◆ **EXERCISE GOAL**
Say how many lines below hold the word "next"; give the number by itself.

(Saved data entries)
+++

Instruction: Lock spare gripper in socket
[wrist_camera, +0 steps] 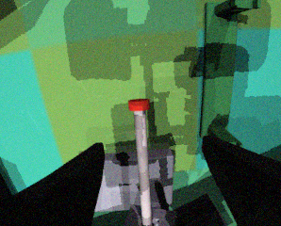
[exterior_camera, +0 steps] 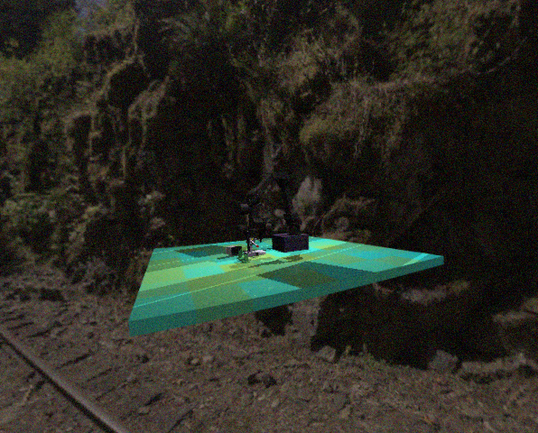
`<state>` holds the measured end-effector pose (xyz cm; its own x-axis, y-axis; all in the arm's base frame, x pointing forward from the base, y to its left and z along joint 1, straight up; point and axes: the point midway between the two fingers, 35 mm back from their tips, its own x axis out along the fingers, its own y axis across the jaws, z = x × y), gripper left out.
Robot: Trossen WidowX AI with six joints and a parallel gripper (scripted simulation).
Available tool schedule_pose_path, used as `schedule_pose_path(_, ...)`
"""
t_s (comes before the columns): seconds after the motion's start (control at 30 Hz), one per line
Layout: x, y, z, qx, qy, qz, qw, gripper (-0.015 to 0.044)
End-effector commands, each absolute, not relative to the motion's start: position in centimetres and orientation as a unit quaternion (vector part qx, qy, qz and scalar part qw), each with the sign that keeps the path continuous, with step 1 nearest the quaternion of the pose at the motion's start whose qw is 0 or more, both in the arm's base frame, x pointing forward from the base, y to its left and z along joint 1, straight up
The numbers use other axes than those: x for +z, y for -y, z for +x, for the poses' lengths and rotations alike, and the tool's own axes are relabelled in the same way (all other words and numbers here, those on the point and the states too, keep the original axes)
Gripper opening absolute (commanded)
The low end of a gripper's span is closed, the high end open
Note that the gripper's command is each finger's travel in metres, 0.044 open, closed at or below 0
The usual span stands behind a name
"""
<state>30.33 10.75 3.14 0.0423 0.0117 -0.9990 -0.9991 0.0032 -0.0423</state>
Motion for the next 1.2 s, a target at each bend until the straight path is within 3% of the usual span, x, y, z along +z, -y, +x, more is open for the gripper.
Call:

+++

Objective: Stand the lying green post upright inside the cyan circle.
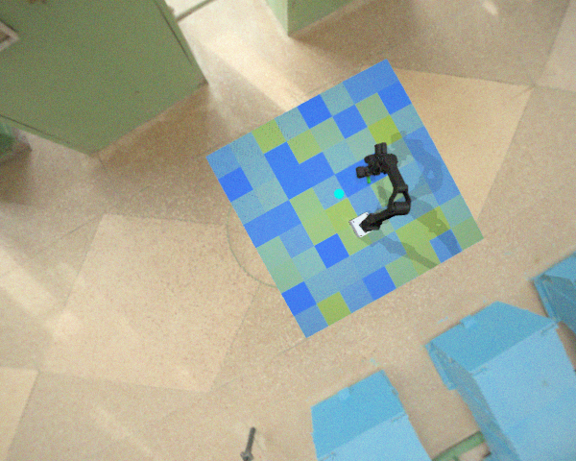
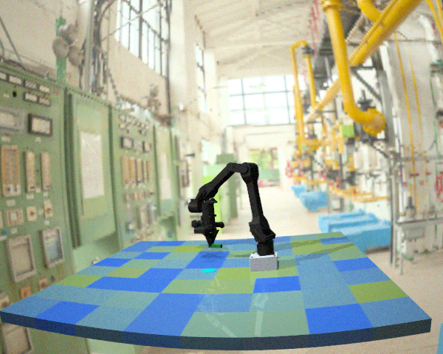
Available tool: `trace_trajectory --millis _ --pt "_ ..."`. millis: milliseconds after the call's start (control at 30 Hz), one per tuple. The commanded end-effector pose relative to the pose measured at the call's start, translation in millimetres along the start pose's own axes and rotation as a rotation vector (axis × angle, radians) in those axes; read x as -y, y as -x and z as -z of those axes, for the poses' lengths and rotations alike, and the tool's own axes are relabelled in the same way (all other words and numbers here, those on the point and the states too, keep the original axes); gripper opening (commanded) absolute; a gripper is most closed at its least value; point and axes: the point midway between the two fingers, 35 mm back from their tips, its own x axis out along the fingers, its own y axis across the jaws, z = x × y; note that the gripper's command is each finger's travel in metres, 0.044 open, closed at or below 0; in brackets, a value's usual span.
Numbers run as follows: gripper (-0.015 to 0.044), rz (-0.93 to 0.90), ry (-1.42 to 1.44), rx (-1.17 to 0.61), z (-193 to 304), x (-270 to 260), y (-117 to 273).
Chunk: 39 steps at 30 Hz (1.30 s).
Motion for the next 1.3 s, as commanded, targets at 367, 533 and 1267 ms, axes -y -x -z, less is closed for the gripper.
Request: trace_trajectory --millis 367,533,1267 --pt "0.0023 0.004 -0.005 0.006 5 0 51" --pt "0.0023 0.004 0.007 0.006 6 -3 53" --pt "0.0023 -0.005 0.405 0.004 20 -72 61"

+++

◆ **YOUR SOLUTION**
2